Task statement
What you return should match the data exactly, from the first line to the last.

Information shown
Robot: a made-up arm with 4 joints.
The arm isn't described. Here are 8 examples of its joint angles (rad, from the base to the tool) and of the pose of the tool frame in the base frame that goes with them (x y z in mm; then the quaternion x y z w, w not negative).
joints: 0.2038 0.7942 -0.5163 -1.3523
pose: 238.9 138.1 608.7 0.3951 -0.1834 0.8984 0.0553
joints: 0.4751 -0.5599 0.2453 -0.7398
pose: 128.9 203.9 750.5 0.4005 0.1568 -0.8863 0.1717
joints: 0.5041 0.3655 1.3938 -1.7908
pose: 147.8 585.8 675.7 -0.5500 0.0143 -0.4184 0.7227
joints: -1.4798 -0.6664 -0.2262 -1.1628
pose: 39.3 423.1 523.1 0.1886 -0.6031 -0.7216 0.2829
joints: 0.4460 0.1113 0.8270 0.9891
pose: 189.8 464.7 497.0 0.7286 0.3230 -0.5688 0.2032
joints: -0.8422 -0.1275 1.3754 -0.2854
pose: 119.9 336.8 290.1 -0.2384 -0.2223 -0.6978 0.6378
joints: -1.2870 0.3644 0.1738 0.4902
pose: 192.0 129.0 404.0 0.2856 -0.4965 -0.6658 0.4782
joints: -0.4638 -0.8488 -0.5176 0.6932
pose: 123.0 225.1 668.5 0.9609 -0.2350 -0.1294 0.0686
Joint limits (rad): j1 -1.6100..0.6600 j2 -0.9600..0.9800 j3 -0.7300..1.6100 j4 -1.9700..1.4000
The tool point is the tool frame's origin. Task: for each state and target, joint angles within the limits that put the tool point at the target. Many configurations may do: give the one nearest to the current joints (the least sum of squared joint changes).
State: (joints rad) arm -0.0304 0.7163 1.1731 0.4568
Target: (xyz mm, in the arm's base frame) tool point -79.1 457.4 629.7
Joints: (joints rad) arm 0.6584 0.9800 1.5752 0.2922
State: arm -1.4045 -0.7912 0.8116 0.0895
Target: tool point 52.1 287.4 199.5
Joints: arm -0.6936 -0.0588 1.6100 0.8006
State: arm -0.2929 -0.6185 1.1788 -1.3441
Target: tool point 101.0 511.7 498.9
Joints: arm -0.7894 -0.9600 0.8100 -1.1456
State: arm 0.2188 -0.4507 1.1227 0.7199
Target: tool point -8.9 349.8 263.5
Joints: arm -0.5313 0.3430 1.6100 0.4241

Output of the exercise
Robot: a made-up arm with 4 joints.
The arm isn't described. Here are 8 examples of its joint angles (rad, from the base to the tool) and of the pose of the tool frame in the base frame that goes with them (x y z in mm; then the quaternion x y z w, w not negative).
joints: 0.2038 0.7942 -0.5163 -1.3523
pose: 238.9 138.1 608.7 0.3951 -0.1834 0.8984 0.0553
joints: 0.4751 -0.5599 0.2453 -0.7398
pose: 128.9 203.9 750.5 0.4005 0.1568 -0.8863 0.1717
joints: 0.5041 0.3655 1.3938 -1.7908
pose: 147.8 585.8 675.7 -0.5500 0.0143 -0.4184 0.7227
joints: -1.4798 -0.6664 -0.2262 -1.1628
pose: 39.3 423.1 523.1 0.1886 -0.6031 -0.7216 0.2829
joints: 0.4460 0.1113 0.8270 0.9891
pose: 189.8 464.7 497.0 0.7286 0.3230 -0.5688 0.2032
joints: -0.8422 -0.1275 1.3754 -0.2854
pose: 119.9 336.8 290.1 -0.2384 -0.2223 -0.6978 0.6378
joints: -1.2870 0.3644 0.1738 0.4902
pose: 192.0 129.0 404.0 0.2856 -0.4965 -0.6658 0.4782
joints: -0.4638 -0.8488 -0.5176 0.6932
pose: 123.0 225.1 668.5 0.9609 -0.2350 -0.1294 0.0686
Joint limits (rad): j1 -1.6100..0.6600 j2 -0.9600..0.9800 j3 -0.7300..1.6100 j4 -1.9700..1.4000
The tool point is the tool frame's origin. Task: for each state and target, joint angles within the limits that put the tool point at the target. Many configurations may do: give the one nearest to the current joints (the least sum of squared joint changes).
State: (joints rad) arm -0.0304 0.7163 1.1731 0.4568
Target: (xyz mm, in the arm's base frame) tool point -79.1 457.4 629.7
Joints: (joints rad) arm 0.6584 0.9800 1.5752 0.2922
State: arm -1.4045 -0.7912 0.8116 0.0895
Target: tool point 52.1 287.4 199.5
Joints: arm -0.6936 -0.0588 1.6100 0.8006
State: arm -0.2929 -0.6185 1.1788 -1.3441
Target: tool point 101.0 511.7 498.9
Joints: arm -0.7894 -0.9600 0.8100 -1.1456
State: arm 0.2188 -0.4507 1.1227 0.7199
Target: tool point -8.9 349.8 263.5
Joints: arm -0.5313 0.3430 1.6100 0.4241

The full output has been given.